### Your assignment:
The records below must be reproduced in full and without error.

### Data records

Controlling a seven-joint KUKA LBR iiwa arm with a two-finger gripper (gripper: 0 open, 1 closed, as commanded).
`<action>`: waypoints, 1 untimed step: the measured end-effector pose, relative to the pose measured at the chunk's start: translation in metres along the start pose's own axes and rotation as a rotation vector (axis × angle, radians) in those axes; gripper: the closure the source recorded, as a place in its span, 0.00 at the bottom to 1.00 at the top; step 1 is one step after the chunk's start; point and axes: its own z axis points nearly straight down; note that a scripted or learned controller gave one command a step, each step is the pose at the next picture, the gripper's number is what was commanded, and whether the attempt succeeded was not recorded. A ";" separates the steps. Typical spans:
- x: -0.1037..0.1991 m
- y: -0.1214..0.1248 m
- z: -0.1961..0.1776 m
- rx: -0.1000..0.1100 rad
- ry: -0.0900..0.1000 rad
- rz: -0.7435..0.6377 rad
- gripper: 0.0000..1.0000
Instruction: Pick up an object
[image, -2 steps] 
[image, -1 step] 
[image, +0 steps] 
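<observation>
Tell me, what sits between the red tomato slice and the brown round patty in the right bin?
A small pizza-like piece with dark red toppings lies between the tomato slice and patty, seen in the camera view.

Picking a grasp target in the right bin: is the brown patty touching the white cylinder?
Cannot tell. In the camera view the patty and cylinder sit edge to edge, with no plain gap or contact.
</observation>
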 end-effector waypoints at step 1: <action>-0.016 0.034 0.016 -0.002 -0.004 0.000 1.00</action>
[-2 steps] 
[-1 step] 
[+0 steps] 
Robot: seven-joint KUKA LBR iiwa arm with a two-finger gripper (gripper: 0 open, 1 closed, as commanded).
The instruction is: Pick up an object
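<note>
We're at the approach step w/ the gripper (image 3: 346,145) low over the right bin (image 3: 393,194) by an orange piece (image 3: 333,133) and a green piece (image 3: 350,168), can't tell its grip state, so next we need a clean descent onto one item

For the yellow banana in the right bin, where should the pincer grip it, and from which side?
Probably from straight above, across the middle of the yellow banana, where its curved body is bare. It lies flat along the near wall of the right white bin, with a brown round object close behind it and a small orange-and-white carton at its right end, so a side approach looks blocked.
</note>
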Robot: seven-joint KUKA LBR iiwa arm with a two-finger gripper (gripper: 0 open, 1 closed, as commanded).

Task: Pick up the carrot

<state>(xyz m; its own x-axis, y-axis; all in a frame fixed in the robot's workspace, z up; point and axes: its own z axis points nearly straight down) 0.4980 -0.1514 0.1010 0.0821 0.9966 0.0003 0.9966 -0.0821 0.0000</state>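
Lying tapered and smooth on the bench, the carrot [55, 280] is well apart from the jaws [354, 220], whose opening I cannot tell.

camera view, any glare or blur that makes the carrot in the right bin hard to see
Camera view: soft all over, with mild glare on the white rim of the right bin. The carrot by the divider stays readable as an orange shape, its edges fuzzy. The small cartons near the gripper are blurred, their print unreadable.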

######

### Output below:
Controlling a seven-joint KUKA LBR iiwa arm with a two-finger gripper (gripper: 0 open, 1 closed, as commanded).
`<action>`: waypoints, 1 untimed step: the measured end-effector pose, relative to the pose measured at the chunk's start: translation in metres along the start pose's own axes and rotation as a rotation vector (axis × angle, radians) in those axes; gripper: the closure the source recorded, as a place in its span, 0.00 at the bottom to 1.00 at the top; step 1 is one step after the chunk's start; point and axes: its own z axis points nearly straight down; note that a scripted or learned controller gave one command a step, each step is the pose at the next picture, the gripper's number is what was commanded, and whether the attempt succeeded was not recorded. A ";" separates the steps. Typical spans:
- x: -0.1037..0.1991 m
- y: -0.1214..0.1248 m
- z: -0.1961..0.1776 m
- rx: -0.1000..0.1100 rad
- ry: -0.0900..0.1000 rad
- rz: -0.7435..0.6377 rad
- gripper: 0.0000..1.0000
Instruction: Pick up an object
[image, -2 steps] 
[image, -1 step] 
[image, +0 steps] 
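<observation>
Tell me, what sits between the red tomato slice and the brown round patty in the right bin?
A small pizza-like piece with dark red toppings lies between the tomato slice and patty, seen in the camera view.

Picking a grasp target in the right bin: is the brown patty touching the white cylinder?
Cannot tell. In the camera view the patty and cylinder sit edge to edge, with no plain gap or contact.
</observation>
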 end-effector waypoints at step 1: <action>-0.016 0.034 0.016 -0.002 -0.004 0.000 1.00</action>
[-2 steps] 
[-1 step] 
[+0 steps] 
Robot: seven-joint KUKA LBR iiwa arm with a two-finger gripper (gripper: 0 open, 1 closed, as commanded).
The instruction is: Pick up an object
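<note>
We're at the approach step w/ the gripper (image 3: 346,145) low over the right bin (image 3: 393,194) by an orange piece (image 3: 333,133) and a green piece (image 3: 350,168), can't tell its grip state, so next we need a clean descent onto one item

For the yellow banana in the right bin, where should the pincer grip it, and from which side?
Probably from straight above, across the middle of the yellow banana, where its curved body is bare. It lies flat along the near wall of the right white bin, with a brown round object close behind it and a small orange-and-white carton at its right end, so a side approach looks blocked.
</note>
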Robot: seven-joint KUKA LBR iiwa arm with a two-finger gripper (gripper: 0 open, 1 closed, as commanded).

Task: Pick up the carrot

<state>(xyz m; its own x-axis, y-axis; all in a frame fixed in the robot's workspace, z up; point and axes: its own z axis points nearly straight down) 0.4980 -0.1514 0.1010 0.0821 0.9966 0.0003 0.9966 -0.0821 0.0000</state>
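Lying tapered and smooth on the bench, the carrot [55, 280] is well apart from the jaws [354, 220], whose opening I cannot tell.

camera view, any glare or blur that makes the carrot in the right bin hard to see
Camera view: soft all over, with mild glare on the white rim of the right bin. The carrot by the divider stays readable as an orange shape, its edges fuzzy. The small cartons near the gripper are blurred, their print unreadable.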

The output contains nothing further.